I am currently the primary supervisor for 4 PhD students (Sophie Roper, Macha Aldighieri, Christine Mitoko and Alice Cardall) and an MRes student (Hannah Jackson) second supervisor for another 3 PhD students ( Ash, Maria, Emmanuel). I am advisor to another 3 PhD students and I have several medical student tutees.
My research is mainly focused on two specific types of children's brain tumours: medulloblastoma and ependymoma both of which are inherently drug resistant. I am interested in the link between drug resistance and cell migration (metastasis or local invasion). In order to understand cell migration and reflect the levels of drug resistance seen in patient brains we need to use models that accurately model the tumour microenvironment. We are developing 3D models either as spheroids or tumour cells/clusters embedded in basement membrane extract or tailored hydrogels.

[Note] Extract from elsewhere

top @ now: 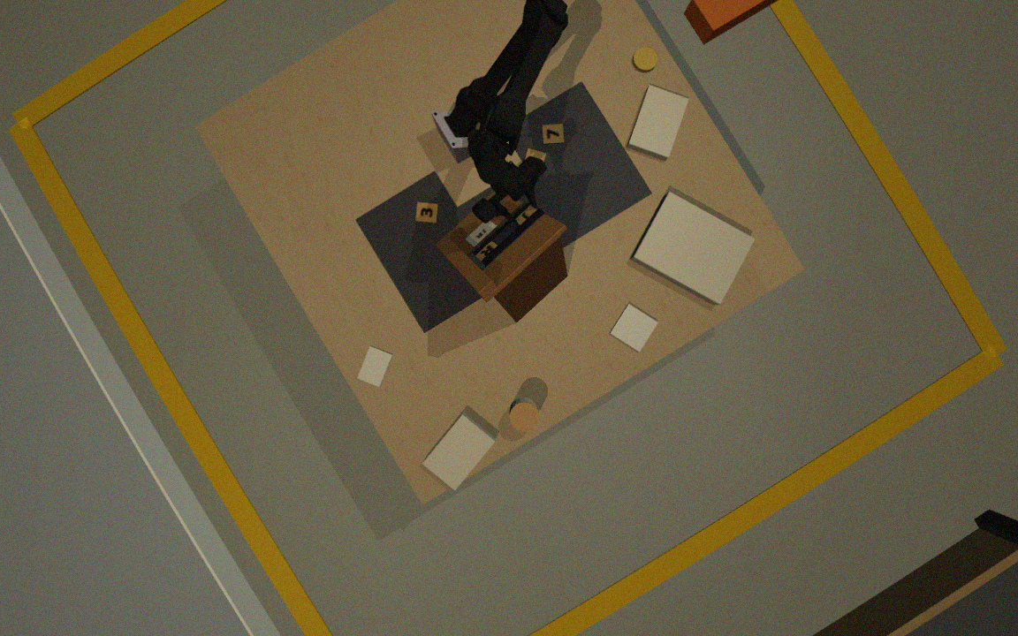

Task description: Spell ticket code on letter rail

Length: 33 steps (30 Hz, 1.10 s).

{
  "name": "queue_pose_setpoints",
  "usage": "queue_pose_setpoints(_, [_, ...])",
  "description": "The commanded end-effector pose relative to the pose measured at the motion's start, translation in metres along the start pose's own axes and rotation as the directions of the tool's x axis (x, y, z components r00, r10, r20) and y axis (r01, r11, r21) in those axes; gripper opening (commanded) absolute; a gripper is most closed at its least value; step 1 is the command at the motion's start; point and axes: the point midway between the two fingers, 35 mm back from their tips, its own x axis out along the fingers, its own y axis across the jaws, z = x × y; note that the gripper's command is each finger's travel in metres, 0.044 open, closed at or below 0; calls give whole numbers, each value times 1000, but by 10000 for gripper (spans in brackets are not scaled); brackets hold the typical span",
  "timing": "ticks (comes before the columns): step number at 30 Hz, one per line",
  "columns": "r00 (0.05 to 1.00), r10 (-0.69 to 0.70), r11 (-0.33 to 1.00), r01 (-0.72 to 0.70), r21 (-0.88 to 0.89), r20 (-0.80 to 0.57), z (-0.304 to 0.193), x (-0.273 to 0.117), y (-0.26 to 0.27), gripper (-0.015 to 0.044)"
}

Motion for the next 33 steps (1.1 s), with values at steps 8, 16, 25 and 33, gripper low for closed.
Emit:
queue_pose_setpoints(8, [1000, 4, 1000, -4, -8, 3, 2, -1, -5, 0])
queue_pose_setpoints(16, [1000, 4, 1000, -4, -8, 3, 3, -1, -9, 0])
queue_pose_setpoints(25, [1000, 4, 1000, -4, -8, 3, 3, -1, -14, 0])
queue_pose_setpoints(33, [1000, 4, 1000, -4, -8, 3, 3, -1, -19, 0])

Before joining the CBTRC I worked at the MRC Toxicology unit in Leicester, investigating the transcriptional response to apoptotic inducing agents.The most informative system proved to be transforming growth factor-beta1 (TGFβ1)-induced apoptosis in FaO hepatoma. Although TGFβ1 acts via the SMAD signaling pathway to initiate de novo gene transcription, little was known about the downstream gene targets that are involved in the regulation of apoptosis. By data mining and cluster analysis of expression data I was able to identify an early response set of nine down-regulated genes that are involved in antioxidant defence that may in fact represent the primary mechanism through which TGFβ1 initiates apoptosis.

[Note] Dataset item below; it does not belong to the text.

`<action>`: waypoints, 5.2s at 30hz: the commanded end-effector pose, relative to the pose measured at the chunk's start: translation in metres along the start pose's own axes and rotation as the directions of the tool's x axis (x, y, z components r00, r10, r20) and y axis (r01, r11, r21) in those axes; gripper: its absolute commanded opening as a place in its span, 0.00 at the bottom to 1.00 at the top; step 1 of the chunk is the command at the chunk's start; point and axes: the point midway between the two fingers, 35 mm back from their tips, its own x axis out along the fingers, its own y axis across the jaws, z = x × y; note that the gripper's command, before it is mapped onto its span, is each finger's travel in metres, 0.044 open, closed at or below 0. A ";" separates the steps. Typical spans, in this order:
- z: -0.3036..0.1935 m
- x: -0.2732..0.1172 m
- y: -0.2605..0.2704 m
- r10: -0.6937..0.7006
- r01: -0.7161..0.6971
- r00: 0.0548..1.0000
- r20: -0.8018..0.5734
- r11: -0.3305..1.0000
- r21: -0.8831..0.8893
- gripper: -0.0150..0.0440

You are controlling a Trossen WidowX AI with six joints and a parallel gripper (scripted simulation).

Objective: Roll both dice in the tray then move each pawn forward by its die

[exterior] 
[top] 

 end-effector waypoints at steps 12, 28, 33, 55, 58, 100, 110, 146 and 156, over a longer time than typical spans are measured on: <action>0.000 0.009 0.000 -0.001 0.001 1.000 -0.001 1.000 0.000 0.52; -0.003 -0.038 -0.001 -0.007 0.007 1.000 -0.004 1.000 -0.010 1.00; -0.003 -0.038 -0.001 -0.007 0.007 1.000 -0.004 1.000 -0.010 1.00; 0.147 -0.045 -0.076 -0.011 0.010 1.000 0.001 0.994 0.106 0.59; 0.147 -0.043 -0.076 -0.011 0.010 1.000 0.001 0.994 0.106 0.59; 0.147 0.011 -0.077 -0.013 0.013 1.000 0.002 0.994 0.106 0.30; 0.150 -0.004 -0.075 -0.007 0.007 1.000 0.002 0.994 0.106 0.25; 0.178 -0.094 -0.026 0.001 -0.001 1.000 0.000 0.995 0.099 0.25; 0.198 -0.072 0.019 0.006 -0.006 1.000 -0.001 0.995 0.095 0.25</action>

Prior to that I started my postdoctoral career in the Department of Genetics at the University of Leicester. I investigated the genetic basis of Pendred Syndrome, an autosomal recessive disorder associated with developmental abnormalities of the cochlea, sensorineural hearing loss, and diffuse thyroid enlargement. Using linkage analysis I identified the pendrin gene then 78% of the underlying mutations in 31 affected families. My PhD at the MRC Human Genetics Unit in Edinburgh was also focused on mapping and mutational analysis of another deafness disorder (Usher Syndrome Type IB).
In future we would like to produce more sophisticated models that include immune cells.